The listing below needs to be copied in full, exactly.

.....

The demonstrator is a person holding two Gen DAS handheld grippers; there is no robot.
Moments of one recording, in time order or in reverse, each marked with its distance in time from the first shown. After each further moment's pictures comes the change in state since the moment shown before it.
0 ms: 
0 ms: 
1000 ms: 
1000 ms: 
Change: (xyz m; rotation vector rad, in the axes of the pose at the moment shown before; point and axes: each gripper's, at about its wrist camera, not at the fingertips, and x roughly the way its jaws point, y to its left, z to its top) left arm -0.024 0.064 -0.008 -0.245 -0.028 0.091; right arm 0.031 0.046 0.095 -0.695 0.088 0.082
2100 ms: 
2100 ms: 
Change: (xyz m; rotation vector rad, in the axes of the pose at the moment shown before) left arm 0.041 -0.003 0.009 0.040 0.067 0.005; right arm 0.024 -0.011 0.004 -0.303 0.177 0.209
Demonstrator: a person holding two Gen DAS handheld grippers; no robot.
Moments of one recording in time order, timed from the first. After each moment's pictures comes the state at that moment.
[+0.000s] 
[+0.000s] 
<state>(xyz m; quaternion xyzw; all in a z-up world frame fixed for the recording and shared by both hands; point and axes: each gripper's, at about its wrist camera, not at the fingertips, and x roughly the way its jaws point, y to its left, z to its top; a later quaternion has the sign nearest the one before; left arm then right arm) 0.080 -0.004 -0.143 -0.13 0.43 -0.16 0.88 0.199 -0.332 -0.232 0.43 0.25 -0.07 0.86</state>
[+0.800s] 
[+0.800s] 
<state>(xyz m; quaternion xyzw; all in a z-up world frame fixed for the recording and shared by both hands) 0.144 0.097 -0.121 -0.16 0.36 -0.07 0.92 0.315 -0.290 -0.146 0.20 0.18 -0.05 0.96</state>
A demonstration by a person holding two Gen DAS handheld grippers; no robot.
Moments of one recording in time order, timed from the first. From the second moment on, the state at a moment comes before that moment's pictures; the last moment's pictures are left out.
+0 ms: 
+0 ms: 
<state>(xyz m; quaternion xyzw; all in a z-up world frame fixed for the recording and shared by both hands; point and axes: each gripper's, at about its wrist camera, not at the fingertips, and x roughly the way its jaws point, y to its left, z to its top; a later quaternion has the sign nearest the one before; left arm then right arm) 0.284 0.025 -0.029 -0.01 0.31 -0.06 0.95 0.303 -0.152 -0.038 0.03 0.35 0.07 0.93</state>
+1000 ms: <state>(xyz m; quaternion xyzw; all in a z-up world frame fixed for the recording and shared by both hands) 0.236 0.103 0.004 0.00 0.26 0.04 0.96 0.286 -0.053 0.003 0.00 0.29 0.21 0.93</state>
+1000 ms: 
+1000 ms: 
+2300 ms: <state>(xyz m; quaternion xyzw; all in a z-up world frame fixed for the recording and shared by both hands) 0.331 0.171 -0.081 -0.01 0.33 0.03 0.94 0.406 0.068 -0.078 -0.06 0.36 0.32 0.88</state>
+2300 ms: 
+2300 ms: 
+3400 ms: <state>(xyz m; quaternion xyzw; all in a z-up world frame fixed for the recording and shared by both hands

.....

# FINAL ANSWER
The demonstrator is a person holding two Gen DAS handheld grippers; there is no robot.
Moments of one recording, in time order or in reverse, each marked with its distance in time from the first shown. After each further moment's pictures comes the change in state since the moment shown before it.
0 ms: 
0 ms: 
1000 ms: 
1000 ms: 
Change: (xyz m; rotation vector rad, in the axes of the pose at the moment shown before; point and axes: each gripper's, at about its wrist camera, not at the fingertips, and x roughly the way its jaws point, y to its left, z to its top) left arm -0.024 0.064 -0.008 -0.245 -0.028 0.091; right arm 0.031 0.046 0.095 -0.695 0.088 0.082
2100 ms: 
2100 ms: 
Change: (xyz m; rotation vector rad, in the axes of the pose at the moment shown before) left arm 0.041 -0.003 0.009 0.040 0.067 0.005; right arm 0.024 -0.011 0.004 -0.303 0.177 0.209
Demonstrator: a person holding two Gen DAS handheld grippers; no robot.
Moments of one recording in time order, timed from the first. After each moment's pictures comes the state at that moment.
[+0.000s] 
[+0.000s] 
<state>(xyz m; quaternion xyzw; all in a z-up world frame fixed for the recording and shared by both hands; point and axes: each gripper's, at about its wrist camera, not at the fingertips, and x roughly the way its jaws point, y to its left, z to its top; a later quaternion has the sign nearest the one before; left arm then right arm) 0.080 -0.004 -0.143 -0.13 0.43 -0.16 0.88 0.199 -0.332 -0.232 0.43 0.25 -0.07 0.86</state>
[+0.800s] 
[+0.800s] 
<state>(xyz m; quaternion xyzw; all in a z-up world frame fixed for the recording and shared by both hands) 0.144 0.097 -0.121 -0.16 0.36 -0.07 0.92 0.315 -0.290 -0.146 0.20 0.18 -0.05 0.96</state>
A demonstration by a person holding two Gen DAS handheld grippers; no robot.
Moments of one recording in time order, timed from the first. From the second moment on, the state at a moment comes before that moment's pictures; the last moment's pictures are left out.
+0 ms: 
+0 ms: 
<state>(xyz m; quaternion xyzw; all in a z-up world frame fixed for the recording and shared by both hands; point and axes: each gripper's, at about its wrist camera, not at the fingertips, and x roughly the way its jaws point, y to its left, z to its top; a later quaternion has the sign nearest the one before; left arm then right arm) 0.284 0.025 -0.029 -0.01 0.31 -0.06 0.95 0.303 -0.152 -0.038 0.03 0.35 0.07 0.93</state>
+1000 ms: <state>(xyz m; quaternion xyzw; all in a z-up world frame fixed for the recording and shared by both hands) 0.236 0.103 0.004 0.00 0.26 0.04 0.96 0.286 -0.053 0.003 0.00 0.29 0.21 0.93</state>
+1000 ms: 
+1000 ms: 
+2300 ms: <state>(xyz m; quaternion xyzw; all in a z-up world frame fixed for the recording and shared by both hands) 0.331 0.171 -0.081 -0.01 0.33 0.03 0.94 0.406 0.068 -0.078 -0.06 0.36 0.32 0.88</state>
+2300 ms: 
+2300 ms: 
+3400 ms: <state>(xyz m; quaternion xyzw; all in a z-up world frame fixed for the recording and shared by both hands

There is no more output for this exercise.